* Your instructions
Output every line below without omitting or altering anything.

* Supplied material
========================

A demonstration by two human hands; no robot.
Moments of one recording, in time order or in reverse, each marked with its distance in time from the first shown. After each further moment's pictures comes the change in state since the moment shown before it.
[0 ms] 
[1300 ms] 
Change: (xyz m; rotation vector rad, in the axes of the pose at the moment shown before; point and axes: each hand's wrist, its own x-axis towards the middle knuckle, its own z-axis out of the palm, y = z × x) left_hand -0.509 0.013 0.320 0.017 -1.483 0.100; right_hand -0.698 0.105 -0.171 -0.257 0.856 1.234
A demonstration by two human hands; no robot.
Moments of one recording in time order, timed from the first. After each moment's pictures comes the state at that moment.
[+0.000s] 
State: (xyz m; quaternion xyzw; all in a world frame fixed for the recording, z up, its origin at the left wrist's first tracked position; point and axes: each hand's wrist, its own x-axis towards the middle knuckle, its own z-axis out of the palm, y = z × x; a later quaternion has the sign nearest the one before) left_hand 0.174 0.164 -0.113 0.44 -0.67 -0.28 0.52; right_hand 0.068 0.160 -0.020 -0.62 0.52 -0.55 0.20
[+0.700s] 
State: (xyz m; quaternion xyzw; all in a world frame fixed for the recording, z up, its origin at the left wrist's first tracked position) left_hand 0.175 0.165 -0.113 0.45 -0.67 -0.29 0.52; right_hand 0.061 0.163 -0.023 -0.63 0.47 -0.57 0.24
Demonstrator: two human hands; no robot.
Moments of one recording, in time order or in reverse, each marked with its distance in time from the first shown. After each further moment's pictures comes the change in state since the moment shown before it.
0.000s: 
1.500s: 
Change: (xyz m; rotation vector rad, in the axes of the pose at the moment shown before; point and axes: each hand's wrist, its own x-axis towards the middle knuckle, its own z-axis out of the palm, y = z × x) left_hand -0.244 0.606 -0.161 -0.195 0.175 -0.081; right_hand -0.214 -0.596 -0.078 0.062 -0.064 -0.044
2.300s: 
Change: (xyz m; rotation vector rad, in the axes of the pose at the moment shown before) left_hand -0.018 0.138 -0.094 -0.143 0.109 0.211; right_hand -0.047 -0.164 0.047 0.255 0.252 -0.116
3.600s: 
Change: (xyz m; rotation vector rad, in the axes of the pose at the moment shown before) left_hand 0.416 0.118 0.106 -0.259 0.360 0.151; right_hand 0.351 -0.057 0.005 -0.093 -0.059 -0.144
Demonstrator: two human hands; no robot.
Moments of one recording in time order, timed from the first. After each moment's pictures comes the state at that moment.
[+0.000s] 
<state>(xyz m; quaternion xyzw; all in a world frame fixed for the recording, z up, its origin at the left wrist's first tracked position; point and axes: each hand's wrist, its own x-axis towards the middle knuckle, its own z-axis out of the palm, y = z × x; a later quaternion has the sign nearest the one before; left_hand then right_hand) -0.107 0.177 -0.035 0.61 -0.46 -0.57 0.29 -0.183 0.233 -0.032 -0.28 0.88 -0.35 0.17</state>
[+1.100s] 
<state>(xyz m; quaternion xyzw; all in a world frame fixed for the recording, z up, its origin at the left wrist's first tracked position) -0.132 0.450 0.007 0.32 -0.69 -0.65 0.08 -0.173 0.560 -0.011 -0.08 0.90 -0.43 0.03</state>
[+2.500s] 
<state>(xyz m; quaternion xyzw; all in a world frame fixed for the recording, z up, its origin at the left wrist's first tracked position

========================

* Task output
A demonstration by two human hands; no robot.
Moments of one recording, in time order or in reverse, each marked with its distance in time from the first shown. After each further moment's pictures comes the change in state since the moment shown before it.
[0 ms] 
[1300 ms] 
Change: (xyz m; rotation vector rad, in the axes of the pose at the moment shown before; point and axes: each hand's wrist, its own x-axis towards the middle knuckle, its own z-axis out of the palm, y = z × x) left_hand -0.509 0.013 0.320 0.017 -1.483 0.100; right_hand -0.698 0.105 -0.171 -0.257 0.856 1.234
A demonstration by two human hands; no robot.
Moments of one recording in time order, timed from the first. After each moment's pictures comes the state at that moment.
[+0.000s] 
State: (xyz m; quaternion xyzw; all in a world frame fixed for the recording, z up, its origin at the left wrist's first tracked position; point and axes: each hand's wrist, its own x-axis towards the middle knuckle, its own z-axis out of the palm, y = z × x; a later quaternion has the sign nearest the one before) left_hand 0.174 0.164 -0.113 0.44 -0.67 -0.28 0.52; right_hand 0.068 0.160 -0.020 -0.62 0.52 -0.55 0.20
[+0.700s] 
State: (xyz m; quaternion xyzw; all in a world frame fixed for the recording, z up, its origin at the left wrist's first tracked position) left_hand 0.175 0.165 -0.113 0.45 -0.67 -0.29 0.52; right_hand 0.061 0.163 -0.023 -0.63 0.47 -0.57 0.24
Demonstrator: two human hands; no robot.
Moments of one recording, in time order or in reverse, each marked with its distance in time from the first shown. After each further moment's pictures comes the change in state since the moment shown before it.
0.000s: 
1.500s: 
Change: (xyz m; rotation vector rad, in the axes of the pose at the moment shown before; point and axes: each hand's wrist, its own x-axis towards the middle knuckle, its own z-axis out of the palm, y = z × x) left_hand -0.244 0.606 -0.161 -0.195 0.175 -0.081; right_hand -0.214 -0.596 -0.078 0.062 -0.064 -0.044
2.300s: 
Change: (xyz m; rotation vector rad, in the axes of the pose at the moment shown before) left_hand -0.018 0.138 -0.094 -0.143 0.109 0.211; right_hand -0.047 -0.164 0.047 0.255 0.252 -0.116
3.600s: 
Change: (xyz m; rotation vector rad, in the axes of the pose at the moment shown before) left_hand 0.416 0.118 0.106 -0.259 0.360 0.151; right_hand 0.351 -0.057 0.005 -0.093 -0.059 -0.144
Demonstrator: two human hands; no robot.
Moments of one recording in time order, timed from the first. After each moment's pictures comes the state at that moment.
[+0.000s] 
<state>(xyz m; quaternion xyzw; all in a world frame fixed for the recording, z up, its origin at the left wrist's first tracked position; point and axes: each hand's wrist, its own x-axis towards the middle knuckle, its own z-axis out of the palm, y = z × x; a later quaternion has the sign nearest the one before; left_hand then right_hand) -0.107 0.177 -0.035 0.61 -0.46 -0.57 0.29 -0.183 0.233 -0.032 -0.28 0.88 -0.35 0.17</state>
[+1.100s] 
<state>(xyz m; quaternion xyzw; all in a world frame fixed for the recording, z up, its origin at the left wrist's first tracked position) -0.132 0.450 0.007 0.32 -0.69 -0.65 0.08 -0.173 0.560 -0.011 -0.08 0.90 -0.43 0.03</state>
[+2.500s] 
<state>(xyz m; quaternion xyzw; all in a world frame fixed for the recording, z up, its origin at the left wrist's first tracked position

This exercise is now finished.